Bob Crow was able to do so on a purely individualistic basis: ie, without the support and direction of a principled working class party. It was this individualism that accounted for his own particular take on a number of questions. He was in the news just a few hours before his death thanks to an interview he gave to Radio Four, in which he not only restated that he was a “communist-socialist” who believed in “a society that is based on need rather than greed”, but also came out in favour of official proposals for an 11% pay rise for MPs. Despite his contempt for most of the occupants of the House of Commons, he linked their work to his own: “We are all civil servants - we are serving civilisation.
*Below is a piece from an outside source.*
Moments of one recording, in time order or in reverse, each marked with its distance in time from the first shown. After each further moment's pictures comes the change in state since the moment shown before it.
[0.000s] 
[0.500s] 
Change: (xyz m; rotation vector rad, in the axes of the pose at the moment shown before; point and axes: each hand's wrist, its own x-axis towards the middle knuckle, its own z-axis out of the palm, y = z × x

That is what a civil servant does, and they should be paid accordingly.”

This led to questions about his own £90,000 salary (plus £30,000 pension payments, etc), which Crow defended in this way: “I am worth it, yeah. Our members, in the main, have had pay rises every single year right the way through austerity.” That comment provoked the Daily Mail to run with a typical anti-Crow piece of union- bashing on the very day he died: “My £145,000 pay? I’m worth it, insists Crow: militant union chief defends his six-figure salary during interview.”4

Coming from the Mail, with its unstinting support for fat-cat capitalism (not to mention the salaries paid to its executives and top managers), this is the height of hypocrisy. Nevertheless, the fact that comrade Crow not only accepted such an inflated salary, but attempted to justify it, points to a big contradiction. Full-time union officials should be paid no more than the average wage of the members they represent (plus, of course, legitimate expenses). In this way we attempt to prevent them from acting first and foremost in their own caste interests.

The contradiction can be explained by his continued adherence to ‘official’ communism - think what a leader he could have been had he been won to the genuine article: to internationalism, to the fight for a Marxist party, to the principle of a worker’s wage for working class representatives.

It is fitting that he was vilified by the right to the very end. That says more about him than the polite tributes made a few hours after his death by leading Tories like London mayor Boris Johnson and transport secretary Patrick McLoughlin. Despite his weaknesses, he was something of a working class hero.

peter.manson@weeklyworker.org.uk

Notes

  1. http://www.telegraph.co.uk/news/uknews/road-and-rail-transport/10689336/Bob-Crow-leader-of-the-RMT-dies.html.
  2. The Guardian June 20 2009.
  3. Morning Star March 6.
  4. www.dailyMail.co.uk/news/article-2577866/My- 145-000-pay-Im-worth-insists-Crow-Militant-union- chief-defends-six-figure-salary-interview.html.